=== What you are asked to do ===
Starting at the line that contains "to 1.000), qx" and stopping at the line that contains "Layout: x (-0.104", restate each line of the records below exactly. Omit the pictures.

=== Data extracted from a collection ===
==========
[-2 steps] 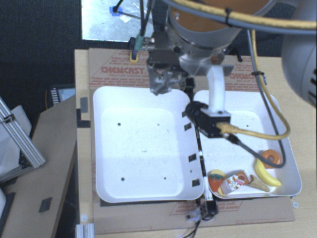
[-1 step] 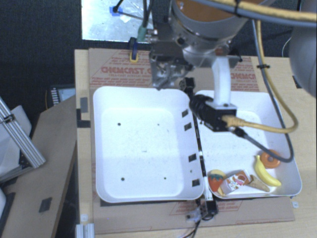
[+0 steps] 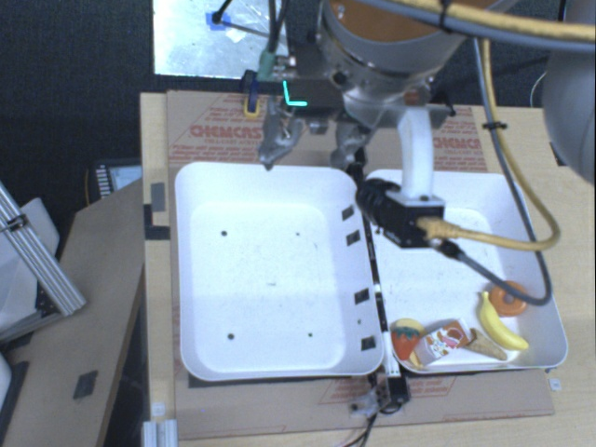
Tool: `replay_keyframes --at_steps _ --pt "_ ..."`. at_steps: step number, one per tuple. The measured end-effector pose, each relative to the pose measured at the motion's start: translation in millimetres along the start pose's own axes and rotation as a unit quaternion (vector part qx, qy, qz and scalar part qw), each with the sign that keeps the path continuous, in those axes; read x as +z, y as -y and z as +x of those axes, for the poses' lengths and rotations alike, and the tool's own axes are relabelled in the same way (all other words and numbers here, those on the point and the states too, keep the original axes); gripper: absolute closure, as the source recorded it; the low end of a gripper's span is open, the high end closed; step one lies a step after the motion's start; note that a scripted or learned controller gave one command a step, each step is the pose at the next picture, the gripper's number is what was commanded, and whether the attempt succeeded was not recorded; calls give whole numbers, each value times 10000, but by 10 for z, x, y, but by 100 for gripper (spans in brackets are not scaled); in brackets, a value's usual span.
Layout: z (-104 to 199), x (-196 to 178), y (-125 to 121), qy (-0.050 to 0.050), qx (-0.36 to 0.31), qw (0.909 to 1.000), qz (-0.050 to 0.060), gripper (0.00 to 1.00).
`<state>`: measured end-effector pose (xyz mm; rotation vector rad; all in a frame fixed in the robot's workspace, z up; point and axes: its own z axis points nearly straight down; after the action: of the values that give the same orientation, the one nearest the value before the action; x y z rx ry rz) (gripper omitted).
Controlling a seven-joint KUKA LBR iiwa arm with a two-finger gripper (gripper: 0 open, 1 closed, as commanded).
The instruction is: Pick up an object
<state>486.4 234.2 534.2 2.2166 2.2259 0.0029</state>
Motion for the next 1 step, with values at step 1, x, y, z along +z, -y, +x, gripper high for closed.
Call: replay_keyframes --at_steps 1 --pt "2 -114 -4 -9 -9 10000 -11 100"
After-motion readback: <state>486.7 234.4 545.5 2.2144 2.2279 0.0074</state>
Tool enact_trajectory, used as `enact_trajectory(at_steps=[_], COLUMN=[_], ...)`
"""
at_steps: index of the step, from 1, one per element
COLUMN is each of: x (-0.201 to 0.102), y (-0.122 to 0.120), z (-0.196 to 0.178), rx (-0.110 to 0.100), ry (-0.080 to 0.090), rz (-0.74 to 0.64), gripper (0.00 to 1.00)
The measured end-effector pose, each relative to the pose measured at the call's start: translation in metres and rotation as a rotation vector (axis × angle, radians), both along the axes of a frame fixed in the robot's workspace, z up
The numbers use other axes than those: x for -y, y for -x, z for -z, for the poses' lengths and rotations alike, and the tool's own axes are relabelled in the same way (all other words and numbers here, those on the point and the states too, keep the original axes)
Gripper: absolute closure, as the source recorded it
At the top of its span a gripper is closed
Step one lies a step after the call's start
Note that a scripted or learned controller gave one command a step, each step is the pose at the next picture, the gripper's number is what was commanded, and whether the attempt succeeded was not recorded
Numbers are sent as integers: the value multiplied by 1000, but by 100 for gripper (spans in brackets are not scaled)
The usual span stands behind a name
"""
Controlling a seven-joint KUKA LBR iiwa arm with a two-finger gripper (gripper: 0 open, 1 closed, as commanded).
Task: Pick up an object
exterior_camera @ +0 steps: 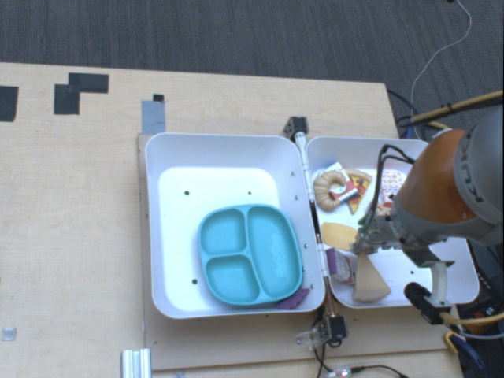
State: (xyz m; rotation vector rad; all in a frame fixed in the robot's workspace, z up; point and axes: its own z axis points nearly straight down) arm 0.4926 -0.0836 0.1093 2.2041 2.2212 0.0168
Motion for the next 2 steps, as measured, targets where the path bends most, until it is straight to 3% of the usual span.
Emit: enact_trajectory(at_steps=[1, 2], x=[0, -1], y=[0, 4], z=[0, 22], rx=[0, -9], ry=[0, 0], rz=[1, 6], gripper=[0, 0])
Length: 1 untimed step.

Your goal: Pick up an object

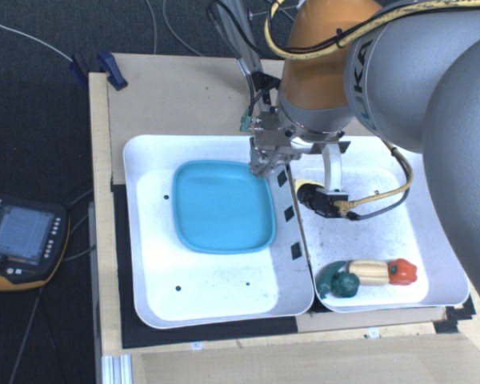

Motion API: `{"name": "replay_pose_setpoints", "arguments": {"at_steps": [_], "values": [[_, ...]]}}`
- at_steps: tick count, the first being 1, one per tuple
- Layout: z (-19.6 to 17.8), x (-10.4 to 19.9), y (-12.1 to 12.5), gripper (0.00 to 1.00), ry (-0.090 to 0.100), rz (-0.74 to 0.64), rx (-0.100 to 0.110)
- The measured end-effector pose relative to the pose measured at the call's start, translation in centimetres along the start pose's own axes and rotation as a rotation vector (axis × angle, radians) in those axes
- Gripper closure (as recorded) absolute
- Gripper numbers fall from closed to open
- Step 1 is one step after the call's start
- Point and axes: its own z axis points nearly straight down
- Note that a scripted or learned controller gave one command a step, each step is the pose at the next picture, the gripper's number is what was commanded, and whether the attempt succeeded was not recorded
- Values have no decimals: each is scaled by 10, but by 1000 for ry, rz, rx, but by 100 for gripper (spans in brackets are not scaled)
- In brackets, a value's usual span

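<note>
So the big grey arm (432, 78) with its orange band (324, 46) is what's closest to the lens, taking up the whole top right. Its gripper (264, 160) hangs right at the upper right corner of the blue plate (222, 206), at the divide between the two bins. Can't tell if it's spread or pinched, too small and cluttered there, and nothing visible is between them.

The plate lies flat in the left bin (152, 294). In the right bin (384, 206), down at the near edge, there's a toy with a green end, tan middle and red end (366, 274), well apart from the gripper. A yellow cable (384, 197) loops off the wrist. A handheld pendant (20, 238) lies on the floor far left.
</note>
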Motion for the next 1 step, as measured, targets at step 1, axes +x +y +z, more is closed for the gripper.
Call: {"name": "replay_pose_setpoints", "arguments": {"at_steps": [1], "values": [[15, 0, -11, 100, -1, 1, 1]]}}
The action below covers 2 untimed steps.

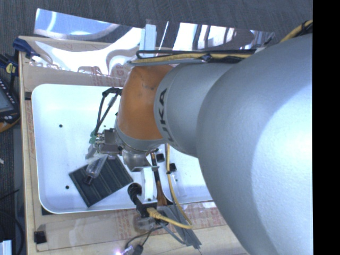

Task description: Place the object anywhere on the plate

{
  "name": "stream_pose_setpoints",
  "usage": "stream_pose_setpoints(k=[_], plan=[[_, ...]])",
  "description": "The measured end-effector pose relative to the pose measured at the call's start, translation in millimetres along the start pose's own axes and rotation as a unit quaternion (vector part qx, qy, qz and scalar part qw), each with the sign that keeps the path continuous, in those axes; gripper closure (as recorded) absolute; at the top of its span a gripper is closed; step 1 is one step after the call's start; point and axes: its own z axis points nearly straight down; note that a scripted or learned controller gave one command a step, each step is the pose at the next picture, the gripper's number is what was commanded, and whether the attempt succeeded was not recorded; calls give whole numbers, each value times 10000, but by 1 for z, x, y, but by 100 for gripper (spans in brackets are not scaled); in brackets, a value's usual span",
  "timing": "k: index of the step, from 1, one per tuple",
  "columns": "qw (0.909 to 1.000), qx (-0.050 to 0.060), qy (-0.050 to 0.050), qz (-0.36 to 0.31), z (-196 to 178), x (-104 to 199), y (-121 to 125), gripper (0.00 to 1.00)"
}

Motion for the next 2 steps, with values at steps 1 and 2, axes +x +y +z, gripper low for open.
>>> stream_pose_setpoints(k=[1, 2], plan=[[9977, -22, 10, 675, 113, 57, -5, 0], [9999, -19, 16, 123, -22, 70, 70, 0]])
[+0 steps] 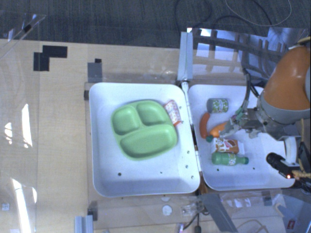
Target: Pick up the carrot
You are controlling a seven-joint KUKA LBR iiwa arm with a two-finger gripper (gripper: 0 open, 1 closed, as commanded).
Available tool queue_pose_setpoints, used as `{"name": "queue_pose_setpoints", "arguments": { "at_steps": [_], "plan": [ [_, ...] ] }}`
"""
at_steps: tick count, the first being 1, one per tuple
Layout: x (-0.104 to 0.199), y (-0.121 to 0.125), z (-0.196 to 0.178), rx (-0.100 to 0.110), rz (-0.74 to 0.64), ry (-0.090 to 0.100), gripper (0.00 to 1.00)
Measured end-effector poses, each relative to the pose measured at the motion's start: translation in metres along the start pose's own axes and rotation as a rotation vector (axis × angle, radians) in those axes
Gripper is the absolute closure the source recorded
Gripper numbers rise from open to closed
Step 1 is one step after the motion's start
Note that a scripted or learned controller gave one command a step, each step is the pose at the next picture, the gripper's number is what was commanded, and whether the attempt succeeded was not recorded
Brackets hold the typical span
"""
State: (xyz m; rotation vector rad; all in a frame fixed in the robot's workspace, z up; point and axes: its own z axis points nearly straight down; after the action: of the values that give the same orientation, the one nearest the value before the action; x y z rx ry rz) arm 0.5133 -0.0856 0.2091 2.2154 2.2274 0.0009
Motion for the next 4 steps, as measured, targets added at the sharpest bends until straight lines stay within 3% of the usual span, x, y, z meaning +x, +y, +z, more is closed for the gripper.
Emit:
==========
=== Response for this exercise ===
  "columns": "qw (0.909 to 1.000), qx (-0.050 to 0.060), qy (-0.050 to 0.050), qz (-0.36 to 0.31), z (-196 to 178), x (-104 to 199), y (-121 to 125), gripper (0.00 to 1.00)"
}

Motion for the next 2 steps, with values at steps 1 and 2, axes +x +y +z, gripper low for open.
>>> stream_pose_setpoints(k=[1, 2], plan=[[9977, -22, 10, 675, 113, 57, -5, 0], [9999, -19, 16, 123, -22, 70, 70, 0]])
[+0 steps] 
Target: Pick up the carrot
You are controlling a seven-joint KUKA LBR iiwa arm with a two-finger gripper (gripper: 0 open, 1 closed, as commanded).
Available tool queue_pose_setpoints, used as `{"name": "queue_pose_setpoints", "arguments": { "at_steps": [_], "plan": [ [_, ...] ] }}`
"""
at_steps: tick count, the first being 1, one per tuple
Layout: x (-0.104 to 0.199), y (-0.121 to 0.125), z (-0.196 to 0.178), rx (-0.100 to 0.110), rz (-0.74 to 0.64), ry (-0.090 to 0.100), gripper (0.00 to 1.00)

This exercise is done.